** WHAT NEEDS TO BE DONE **
The listing below holds a line with "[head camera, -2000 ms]" and a line with "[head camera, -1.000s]". Reproduce those two lines exactly, plus everything between them.

** INPUT DATA **
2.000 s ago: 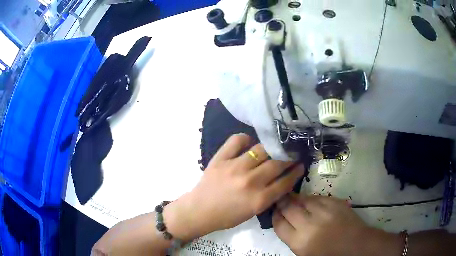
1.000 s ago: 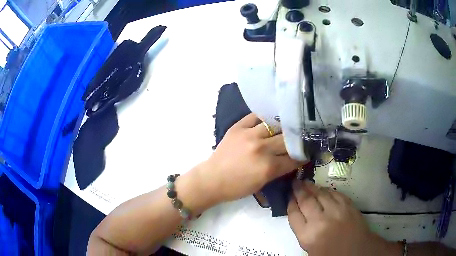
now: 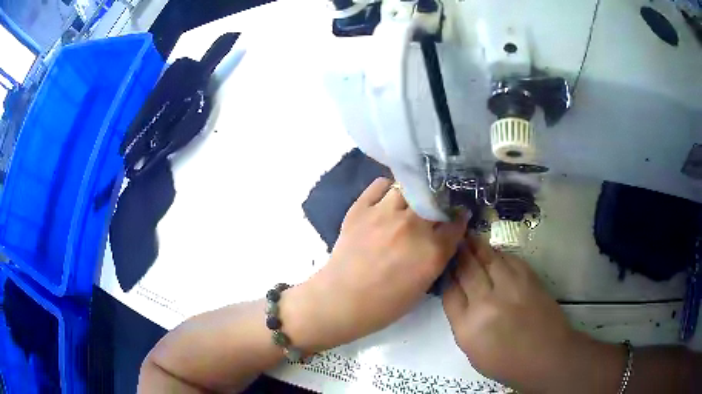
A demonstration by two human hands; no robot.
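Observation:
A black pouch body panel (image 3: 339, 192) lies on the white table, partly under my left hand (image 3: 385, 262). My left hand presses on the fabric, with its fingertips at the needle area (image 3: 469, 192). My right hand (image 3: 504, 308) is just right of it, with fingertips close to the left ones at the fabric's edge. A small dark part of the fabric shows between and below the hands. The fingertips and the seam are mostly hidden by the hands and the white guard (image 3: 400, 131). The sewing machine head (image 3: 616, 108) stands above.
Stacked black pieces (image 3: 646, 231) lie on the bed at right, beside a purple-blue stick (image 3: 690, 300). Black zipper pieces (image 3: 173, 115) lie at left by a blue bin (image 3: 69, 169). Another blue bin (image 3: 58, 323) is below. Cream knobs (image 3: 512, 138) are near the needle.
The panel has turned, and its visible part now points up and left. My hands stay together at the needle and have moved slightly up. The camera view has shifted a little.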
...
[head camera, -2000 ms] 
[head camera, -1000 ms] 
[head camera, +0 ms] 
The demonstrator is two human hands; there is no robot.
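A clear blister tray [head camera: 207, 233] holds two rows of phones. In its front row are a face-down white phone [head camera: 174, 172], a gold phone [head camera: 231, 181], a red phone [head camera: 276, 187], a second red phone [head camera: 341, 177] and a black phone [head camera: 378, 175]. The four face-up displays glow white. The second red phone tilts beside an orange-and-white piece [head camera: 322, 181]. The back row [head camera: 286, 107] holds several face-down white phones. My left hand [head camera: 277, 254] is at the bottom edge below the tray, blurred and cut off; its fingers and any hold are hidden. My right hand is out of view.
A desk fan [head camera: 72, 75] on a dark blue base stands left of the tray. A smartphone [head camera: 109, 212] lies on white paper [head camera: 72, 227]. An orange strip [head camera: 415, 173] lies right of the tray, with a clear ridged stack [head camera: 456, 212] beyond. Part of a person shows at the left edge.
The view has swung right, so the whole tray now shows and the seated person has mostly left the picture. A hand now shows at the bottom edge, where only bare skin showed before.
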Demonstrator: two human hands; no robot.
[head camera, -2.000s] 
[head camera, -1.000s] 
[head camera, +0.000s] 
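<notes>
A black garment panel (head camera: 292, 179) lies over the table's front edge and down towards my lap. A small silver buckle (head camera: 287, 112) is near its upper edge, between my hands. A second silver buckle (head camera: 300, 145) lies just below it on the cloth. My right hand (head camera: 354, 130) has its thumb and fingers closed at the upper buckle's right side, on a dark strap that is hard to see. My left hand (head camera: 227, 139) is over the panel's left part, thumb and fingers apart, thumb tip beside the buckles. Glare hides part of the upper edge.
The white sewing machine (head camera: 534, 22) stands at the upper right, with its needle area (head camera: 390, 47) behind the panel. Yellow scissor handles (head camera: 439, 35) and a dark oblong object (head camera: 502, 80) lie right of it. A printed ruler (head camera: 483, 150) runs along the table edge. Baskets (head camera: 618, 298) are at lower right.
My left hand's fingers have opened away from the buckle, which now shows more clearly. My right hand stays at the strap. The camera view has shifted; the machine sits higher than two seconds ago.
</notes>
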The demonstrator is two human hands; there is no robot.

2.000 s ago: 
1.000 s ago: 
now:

** TASK ANSWER **
[head camera, -2000 ms] 
[head camera, -1000 ms] 
[head camera, +0 ms] 
The demonstrator is two human hands; there is no robot.
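A clear blister tray [head camera: 207, 233] holds two rows of phones. In its front row are a face-down white phone [head camera: 174, 172], a gold phone [head camera: 231, 181], a red phone [head camera: 276, 187], a second red phone [head camera: 341, 177] and a black phone [head camera: 378, 175]. The four face-up displays glow white. The second red phone tilts beside an orange-and-white piece [head camera: 322, 181]. The back row [head camera: 286, 107] holds several face-down white phones. My left hand [head camera: 277, 254] is at the bottom edge below the tray, blurred and cut off; its fingers and any hold are hidden. My right hand is out of view.
A desk fan [head camera: 72, 75] on a dark blue base stands left of the tray. A smartphone [head camera: 109, 212] lies on white paper [head camera: 72, 227]. An orange strip [head camera: 415, 173] lies right of the tray, with a clear ridged stack [head camera: 456, 212] beyond. Part of a person shows at the left edge.
The view has swung right, so the whole tray now shows and the seated person has mostly left the picture. A hand now shows at the bottom edge, where only bare skin showed before.
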Demonstrator: two human hands; no robot.
[head camera, -2.000s] 
[head camera, -1.000s] 

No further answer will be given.